Research Symposium

The research symposium on Wednesday was really great. It made me feel pride for NWU and our students. So many people presented and sometimes even more than once! It makes me proud to know that I go to a University that is able to encourage growth and these types of skills in all of its students. Not until this year, did I truly realize how special NWU is as well as the faculty. So thanks for that. Anyway, I went to a ton of presentations but specifically two I will talk about for this class.

The first was Grant Riekenberg whom I love and who presented on Remittances leading to development. His presentation was chalk-full of information and quite dense but applicable and somewhat interesting. I learned about what remittances are, how they’re affecting the world, what countries see high levels of them, and that it appears that they do lead to development. He analyzed 114 developing countries and determined that remittances increase as life expectancy increases, remittances increase as industrial development increases, and that remittances increase as primary enrollment in schools increases. Who knew that the money individuals are sending back home can really make a difference, but it makes sense. We didn’t really talk specifically about remittances in our class but it is totally relevant to globalization since the people sending back the money are in other countries. Also the fact that they’re abroad, is helping other countries grow and develop.

The second was presented by Taleigh Hansen who presented on Globesity. While her presentation was much shorter than Grant’s (6min), she brought up interesting points. Her hypothesis was that as globalization increases so to will obesity. She had a few theories to explain this such as the Globesity theory, which is that globalization allows people to share their cultures and thus things like McDonalds. The second theory she mentioned was the Modernization theory which refers to, in her case, specifically the nutrition transition. It’s important that as a country develops, it continues to educate its population on nutrition and health. The US tells us what nutrition is but doesn’t tell us very well how to manage it, etc which is perhaps why the US is so thick. Even the WHO called it an epidemic. She found that both GDP per capita and globalization are significant variables in obesity. These results are not surprising but I want to know more about how to solve the problem of globesity which she did not address. This presentation also correlates with our class since we’ve covered globalization briefly and if the world powers are obese, it makes sense, that as we push our ways onto the developing world, that they too may follow in our steps and become obese because that’s how we’ve taught them.
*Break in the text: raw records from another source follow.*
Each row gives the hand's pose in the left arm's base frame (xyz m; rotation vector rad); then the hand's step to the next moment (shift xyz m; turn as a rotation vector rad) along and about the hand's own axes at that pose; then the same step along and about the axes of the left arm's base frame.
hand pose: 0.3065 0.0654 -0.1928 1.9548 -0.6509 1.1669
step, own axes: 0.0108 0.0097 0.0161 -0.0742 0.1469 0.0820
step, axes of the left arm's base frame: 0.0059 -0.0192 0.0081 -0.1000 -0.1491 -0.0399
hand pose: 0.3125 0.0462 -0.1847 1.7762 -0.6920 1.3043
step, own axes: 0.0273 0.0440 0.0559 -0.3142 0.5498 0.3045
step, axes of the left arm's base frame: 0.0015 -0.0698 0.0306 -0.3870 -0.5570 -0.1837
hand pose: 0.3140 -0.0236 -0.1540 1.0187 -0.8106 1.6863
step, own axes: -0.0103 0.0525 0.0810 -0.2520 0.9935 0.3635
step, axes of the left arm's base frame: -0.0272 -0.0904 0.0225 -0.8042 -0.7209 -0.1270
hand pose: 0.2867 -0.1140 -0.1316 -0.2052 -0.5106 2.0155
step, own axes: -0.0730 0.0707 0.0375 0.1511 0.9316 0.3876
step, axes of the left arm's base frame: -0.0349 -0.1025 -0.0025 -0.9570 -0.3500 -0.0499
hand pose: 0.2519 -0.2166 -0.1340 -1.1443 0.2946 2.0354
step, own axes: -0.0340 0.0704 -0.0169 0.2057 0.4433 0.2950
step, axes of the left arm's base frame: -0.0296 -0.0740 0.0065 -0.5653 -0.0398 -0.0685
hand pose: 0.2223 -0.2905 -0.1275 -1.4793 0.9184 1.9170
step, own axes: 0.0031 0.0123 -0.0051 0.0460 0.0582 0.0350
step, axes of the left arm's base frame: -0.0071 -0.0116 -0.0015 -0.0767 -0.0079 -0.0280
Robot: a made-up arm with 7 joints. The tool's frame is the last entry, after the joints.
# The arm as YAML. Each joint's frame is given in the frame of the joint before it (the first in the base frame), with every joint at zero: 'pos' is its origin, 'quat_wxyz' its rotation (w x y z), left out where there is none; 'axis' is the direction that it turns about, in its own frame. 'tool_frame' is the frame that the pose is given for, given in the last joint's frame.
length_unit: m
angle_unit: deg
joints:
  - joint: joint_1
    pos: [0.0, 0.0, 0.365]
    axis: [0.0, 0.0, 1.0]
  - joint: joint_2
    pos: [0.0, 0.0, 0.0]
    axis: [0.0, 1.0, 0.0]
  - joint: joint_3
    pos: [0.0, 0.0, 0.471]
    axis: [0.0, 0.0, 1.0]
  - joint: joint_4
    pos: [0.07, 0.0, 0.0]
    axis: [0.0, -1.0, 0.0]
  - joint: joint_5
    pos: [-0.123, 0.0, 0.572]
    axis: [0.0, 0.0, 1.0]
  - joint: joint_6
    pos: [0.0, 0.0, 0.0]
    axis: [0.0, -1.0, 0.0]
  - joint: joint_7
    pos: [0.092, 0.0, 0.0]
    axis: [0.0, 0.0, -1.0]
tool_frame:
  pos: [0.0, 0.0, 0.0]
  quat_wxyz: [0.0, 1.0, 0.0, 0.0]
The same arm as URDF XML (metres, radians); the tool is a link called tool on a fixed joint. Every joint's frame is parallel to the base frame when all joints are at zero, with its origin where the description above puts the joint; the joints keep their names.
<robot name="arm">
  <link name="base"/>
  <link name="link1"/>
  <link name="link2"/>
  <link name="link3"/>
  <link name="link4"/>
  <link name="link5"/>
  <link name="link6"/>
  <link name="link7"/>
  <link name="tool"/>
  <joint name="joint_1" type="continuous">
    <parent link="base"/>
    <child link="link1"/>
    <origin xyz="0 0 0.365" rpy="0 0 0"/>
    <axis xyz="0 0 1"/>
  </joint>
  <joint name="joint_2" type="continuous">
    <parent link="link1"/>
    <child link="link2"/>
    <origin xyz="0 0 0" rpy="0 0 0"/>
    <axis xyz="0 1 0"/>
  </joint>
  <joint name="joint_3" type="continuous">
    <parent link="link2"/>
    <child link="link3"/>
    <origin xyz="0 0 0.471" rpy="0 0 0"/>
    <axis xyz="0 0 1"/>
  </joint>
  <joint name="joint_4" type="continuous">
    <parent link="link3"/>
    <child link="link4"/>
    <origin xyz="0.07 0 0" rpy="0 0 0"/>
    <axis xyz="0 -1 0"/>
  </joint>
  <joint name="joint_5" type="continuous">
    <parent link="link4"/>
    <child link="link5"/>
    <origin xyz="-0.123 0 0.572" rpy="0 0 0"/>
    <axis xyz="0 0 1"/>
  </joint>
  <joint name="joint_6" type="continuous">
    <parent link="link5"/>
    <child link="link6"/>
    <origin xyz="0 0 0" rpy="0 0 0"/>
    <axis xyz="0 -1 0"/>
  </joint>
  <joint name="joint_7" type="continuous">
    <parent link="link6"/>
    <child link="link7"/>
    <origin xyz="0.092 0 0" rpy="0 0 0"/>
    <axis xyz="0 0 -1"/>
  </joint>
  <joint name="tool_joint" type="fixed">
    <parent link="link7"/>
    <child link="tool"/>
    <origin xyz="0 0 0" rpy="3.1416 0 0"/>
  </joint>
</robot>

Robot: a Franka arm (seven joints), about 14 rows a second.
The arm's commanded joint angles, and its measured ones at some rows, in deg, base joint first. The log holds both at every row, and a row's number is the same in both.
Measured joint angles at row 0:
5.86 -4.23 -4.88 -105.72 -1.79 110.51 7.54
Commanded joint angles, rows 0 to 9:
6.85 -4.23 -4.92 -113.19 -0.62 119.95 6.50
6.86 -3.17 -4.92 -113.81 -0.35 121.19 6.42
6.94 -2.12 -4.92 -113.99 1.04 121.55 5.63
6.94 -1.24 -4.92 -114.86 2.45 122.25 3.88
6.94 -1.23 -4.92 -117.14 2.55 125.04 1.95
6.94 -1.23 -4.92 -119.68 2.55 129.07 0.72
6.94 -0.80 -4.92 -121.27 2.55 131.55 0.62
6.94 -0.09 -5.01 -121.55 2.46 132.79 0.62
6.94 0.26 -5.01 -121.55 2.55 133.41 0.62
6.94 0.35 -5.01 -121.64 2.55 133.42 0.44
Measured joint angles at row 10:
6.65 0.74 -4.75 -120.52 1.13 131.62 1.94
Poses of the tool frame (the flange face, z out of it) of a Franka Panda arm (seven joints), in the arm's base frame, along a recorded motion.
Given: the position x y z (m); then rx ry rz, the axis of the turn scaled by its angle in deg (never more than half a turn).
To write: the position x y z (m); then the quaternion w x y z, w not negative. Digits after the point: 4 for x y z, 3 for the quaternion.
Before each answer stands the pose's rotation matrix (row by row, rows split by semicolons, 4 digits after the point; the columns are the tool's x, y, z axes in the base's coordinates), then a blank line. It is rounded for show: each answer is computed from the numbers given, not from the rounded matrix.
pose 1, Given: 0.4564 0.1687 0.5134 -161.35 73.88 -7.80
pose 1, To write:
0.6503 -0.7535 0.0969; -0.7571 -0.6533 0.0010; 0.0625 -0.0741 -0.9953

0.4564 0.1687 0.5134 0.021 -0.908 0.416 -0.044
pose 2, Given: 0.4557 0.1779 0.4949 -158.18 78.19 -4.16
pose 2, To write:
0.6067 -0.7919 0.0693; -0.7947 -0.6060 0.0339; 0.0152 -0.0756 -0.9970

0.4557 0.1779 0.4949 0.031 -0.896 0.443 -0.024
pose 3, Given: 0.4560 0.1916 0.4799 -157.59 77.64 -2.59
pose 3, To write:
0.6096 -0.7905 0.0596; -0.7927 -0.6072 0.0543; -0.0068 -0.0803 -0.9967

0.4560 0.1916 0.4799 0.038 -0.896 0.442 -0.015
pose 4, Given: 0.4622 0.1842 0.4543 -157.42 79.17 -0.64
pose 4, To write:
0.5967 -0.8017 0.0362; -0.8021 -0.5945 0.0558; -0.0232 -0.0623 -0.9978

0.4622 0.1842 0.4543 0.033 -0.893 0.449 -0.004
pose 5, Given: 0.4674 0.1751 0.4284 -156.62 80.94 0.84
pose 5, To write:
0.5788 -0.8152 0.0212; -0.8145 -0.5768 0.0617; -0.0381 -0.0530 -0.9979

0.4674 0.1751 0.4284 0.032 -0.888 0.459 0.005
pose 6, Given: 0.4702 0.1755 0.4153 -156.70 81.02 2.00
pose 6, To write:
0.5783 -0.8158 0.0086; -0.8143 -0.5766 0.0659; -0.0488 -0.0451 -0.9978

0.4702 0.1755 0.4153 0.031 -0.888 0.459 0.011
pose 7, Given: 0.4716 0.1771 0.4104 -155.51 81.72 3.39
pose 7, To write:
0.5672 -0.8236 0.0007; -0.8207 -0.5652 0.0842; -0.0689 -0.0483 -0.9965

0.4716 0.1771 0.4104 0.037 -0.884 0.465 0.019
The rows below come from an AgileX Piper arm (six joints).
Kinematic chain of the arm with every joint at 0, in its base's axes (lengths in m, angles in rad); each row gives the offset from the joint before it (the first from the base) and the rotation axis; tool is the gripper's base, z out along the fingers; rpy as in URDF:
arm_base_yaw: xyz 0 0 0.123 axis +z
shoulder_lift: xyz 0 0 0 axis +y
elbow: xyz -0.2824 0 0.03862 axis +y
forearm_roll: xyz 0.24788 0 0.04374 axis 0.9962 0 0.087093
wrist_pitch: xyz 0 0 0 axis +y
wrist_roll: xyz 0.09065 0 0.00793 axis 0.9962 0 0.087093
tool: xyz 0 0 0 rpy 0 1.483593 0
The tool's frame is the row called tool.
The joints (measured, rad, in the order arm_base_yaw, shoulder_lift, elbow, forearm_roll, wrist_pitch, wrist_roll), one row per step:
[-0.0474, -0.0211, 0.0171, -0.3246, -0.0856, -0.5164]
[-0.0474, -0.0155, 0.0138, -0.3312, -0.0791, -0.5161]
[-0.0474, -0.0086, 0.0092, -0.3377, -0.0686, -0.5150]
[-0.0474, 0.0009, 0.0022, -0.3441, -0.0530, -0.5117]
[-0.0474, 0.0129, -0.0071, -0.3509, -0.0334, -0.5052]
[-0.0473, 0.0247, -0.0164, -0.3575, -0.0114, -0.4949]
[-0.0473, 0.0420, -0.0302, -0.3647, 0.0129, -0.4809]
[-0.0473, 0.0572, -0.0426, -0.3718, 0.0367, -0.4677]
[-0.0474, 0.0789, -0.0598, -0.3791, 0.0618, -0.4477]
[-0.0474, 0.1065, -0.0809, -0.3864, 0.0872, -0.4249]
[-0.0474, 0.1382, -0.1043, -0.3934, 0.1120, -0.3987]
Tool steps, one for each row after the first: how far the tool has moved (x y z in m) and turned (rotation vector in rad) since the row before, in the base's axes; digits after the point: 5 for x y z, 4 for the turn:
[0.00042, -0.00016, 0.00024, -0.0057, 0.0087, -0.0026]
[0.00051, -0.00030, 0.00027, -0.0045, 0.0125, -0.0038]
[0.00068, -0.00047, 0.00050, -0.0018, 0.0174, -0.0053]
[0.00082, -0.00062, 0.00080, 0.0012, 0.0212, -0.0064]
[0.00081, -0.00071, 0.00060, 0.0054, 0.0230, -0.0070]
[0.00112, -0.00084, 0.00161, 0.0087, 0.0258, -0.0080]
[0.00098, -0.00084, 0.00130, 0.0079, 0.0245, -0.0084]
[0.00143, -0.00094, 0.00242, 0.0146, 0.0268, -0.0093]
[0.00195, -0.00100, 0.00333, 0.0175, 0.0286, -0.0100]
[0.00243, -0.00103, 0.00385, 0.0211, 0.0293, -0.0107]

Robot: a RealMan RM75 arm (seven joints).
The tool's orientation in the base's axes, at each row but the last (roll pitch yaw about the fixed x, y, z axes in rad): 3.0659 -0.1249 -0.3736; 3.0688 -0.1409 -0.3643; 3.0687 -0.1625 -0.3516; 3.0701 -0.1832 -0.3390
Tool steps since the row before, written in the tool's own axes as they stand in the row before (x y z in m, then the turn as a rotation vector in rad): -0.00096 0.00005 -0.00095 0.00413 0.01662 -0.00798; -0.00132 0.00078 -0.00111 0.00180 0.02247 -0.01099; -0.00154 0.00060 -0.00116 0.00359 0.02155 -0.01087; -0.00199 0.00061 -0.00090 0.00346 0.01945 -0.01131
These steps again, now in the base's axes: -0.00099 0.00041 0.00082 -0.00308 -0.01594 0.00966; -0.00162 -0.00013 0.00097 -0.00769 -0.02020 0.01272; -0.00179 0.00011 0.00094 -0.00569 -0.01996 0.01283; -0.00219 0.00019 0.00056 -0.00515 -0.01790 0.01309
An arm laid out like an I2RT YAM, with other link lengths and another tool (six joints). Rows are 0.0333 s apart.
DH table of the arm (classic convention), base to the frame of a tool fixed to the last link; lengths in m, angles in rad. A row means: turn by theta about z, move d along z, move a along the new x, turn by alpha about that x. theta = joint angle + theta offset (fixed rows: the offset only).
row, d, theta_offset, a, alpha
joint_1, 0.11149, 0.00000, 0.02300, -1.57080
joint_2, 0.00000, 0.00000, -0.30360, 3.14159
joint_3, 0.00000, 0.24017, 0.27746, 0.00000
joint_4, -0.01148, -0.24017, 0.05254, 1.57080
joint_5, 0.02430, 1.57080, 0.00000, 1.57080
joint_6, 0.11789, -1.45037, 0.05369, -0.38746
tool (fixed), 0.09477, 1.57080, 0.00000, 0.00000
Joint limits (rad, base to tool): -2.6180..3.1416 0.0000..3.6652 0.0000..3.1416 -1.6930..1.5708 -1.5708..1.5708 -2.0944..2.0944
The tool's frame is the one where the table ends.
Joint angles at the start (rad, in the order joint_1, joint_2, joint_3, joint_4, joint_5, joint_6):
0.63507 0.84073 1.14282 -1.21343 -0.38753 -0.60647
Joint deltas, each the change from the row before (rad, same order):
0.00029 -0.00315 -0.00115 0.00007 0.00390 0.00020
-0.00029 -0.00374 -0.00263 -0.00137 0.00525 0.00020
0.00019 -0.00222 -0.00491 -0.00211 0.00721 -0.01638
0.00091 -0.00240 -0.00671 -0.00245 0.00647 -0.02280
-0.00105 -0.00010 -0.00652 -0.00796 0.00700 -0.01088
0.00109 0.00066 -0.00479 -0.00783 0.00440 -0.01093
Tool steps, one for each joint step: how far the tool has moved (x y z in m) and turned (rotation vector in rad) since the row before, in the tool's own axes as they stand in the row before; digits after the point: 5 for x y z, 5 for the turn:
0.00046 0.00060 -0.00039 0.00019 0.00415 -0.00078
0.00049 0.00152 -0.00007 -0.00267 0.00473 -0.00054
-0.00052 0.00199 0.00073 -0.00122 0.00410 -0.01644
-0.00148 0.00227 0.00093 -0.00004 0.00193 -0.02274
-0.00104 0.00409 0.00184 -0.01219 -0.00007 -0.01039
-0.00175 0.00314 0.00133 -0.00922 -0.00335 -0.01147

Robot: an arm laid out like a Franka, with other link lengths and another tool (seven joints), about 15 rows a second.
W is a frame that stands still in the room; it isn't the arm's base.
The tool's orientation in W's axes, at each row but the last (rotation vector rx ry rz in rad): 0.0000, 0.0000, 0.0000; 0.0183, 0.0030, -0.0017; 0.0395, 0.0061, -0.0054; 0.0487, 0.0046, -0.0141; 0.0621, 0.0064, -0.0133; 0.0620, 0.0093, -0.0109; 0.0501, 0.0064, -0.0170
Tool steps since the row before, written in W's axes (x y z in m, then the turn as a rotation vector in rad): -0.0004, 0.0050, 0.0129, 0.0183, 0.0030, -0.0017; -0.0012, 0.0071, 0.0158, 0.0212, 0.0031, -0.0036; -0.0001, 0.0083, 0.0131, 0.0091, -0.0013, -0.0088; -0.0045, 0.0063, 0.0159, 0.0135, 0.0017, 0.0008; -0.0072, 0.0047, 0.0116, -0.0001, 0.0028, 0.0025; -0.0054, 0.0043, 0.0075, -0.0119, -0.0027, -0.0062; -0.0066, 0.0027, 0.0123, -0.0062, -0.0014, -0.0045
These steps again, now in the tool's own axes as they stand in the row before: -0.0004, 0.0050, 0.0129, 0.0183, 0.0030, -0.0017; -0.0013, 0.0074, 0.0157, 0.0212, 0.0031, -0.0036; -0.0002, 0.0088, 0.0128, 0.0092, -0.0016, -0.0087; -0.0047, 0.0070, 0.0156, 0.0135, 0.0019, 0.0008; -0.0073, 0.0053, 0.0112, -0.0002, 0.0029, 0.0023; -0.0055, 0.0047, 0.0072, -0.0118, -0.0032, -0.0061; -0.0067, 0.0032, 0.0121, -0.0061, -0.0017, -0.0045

Lots of cool presentations. Thank y’all for presenting, I know it’s hard work and nerve wracking!



Final Blog Post


I’ve learned a ton this semester.

  1. Nigeria. OMG I don’t even think at the beginning of this class could I find Nigeria on a map much less write three in depth essays about its culture, economy, and political structure. I fear for Nigeria but I do have a sliver of hope that they will succeed in the future and accomplish their goals but it’ll have to be one baby step at a time. Read More

Test Questions


Well, it’s pointless to try to come up with possible test questions since the test has passed.  I was confused on this post because the schedule had for April 25th, write a blog posing some possible questions you might think w
ould be on the test. Read More

Country Panel Presentations


Day 1: Russia, Iran, Romania, China (Communist, Post-communist, Post-authoritarian)

The first day of panel presentations included those countries listed above. They weren’t as detailed as I would have like them to be but they were still interesting. It seems that all of these countries have issues with their economy. Read More

Nigeria’s role in WWII

The article for the next two quotations here:

Human resources:

“Churchill and many British government ministers at the time had had direct experience with the Empire and its people, and it was inevitable that the crafting of the war involved the marshaling of Empire and Commonwealth forces. African kings like the Asantehene of the Gold Coast became indispensable resources in this effort because they were able to mobilize their subjects for all manner of projects, whether it was to join the imperial army, help assemble Hurricanes, or construct airfields, harbors, and roads. In the first few years of the war, the RAF recruited 10,000 West Africans for ground duties in the British West Africa colonies of the Gold Coast, Nigeria, Sierra Leone, and the Gambia. To be sure, British personnel, who were succumbing to West Africa’s punishing heat and enervating malarial attacks, needed support from an acclimatized populace in a region of the world sometimes called the “White Man’s Grave.”

Beyond that, West African soldiers went to the battlefront itself. The 4th Gold Coast Infantry Brigade, which later became the 2nd West African Infantry Brigade, contributed 65,000 men to the 1944 Battle of Myohaung, which drove the Japanese out of Burma. Today, in testament to that history, the military section of Accra, Ghana’s capital, is called Burma Camp, and there is a Myohaung Barracks at Takoradi.”


“The war brought about a greater demand for Africa’s raw materials. With the loss of Southeast Asia’s rubber to the Japanese, Nigeria became one of Britain’s most important sources of rubber. The Gold Coast’s bauxite, the raw material for aluminum, was critical to British aircraft production. It would be misleading to say, however, that these contributions were all made under blissful conditions. Britain’s ultimately failed attempts to increase tin mining in Nigeria involved forced labor under appalling conditions.”


“I have read about the million or so African troops who fought in WWII on the side of the Allies. West African soldiers, including many Nigerians, were instrumental in liberating Ethiopia (the only African country to successfully resist colonization) from fascists. I have known that the British offered inducements to subjects in their African colonies to convince them to fight in Europe against Germany, of course in worse conditions and for less pay than their white counterparts.”


P.S. The photo is from when I went to Auschwitz and it’s a room filled with the shoes of those who perished during WWII.

Event 2


Tonight, April 4th, I thoroughly enjoyed a one-woman play called Unveiled. Omg it was amazing; I almost cried three times and had goosebumps the entire time. It was beautifully succinct and powerfully honest. The story line was basically five snapshots of five different Muslim women in the US today who in one way or another all suffered the truly present effects of racism.